Case (1). Suppose $X$ is compact under $\mathcal{T}$. Since $X$ is compact, for every open covering $\mathcal{A}$ of $X$, there exists a finite sub covering of $X$, that is $\cup _{i = 1} ^{n} A_i = X $. Since $\mathcal{T}$ is coarser than $\mathcal{T}'$, the open sets contained in $\mathcal{T}$ are contained in $\mathcal{T}'$. It follows that every open covering of $X$ in $\mathcal{T}$ is an open covering of $X$ in $\mathcal{T}'$ and every finite subcover of these open covers in $\mathcal{T}$ of $X$ are also in $\mathcal{T}'$. Therefore, the compactness of $X$ under the coarser topology tells us that $X$ is also compact under the finer topology.
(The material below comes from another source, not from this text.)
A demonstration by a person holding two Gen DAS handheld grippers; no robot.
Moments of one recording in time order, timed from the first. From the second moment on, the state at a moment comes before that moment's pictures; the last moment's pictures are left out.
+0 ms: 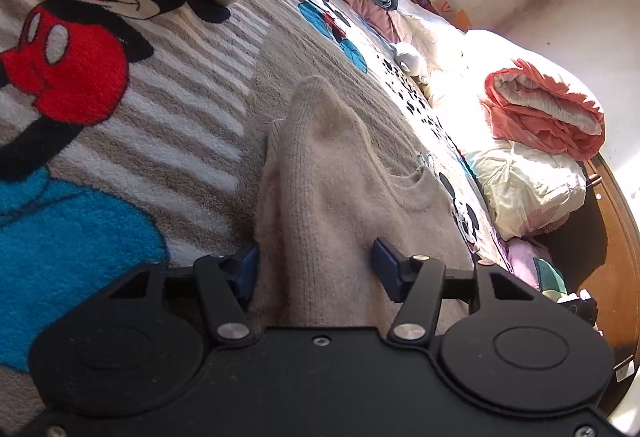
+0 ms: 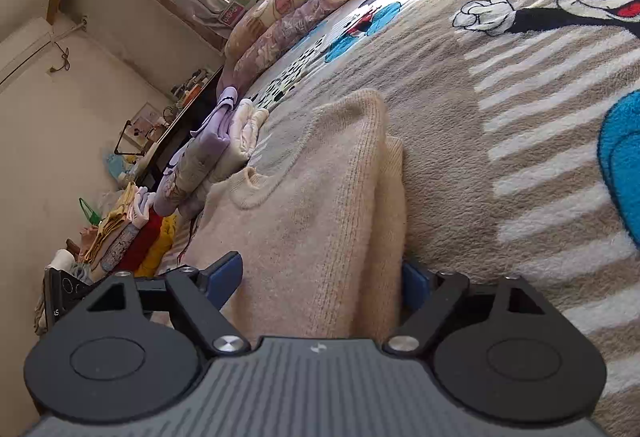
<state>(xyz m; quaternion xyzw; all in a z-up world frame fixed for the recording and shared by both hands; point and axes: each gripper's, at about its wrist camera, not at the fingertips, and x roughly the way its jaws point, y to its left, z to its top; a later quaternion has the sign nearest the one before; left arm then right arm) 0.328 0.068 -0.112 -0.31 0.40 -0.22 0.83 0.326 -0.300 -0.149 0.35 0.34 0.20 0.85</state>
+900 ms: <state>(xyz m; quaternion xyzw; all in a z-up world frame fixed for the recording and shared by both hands) 0.210 0.098 -0.108 -0.37 0.42 -0.25 0.79 0.172 -0.314 -0.144 0.39 0.29 0.17 0.85</state>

Case (2). Suppose $X$ is compact under $\mathcal{T}'$. Let $\mathcal{A}$ be an arbitrary open covering of $X$ by sets in $\mathcal{T}$. Since $\mathcal{T}'$ is finer than $\mathcal{T}$, this open covering of $X$, $\mathcal{A}$ must be in $\mathcal{T}'$. Since $X$ is compact under $\mathcal{T}'$, $\mathcal{A}$ must have a finite subcovering. It follows that this finite subcovering for $X$ must be in $\mathcal{T}$ so $X$ is compact under $\mathcal{T}$ as well. Therefore, the compactness of $X$ under the finer topology tells us that $X$ is also compact under the coarser topology.
Initially, I thought case (2) would not imply compactness in the coarser topology but I cannot think of a counter example. Is my work correct? If not, can someone help me see the flaw in my reasoning?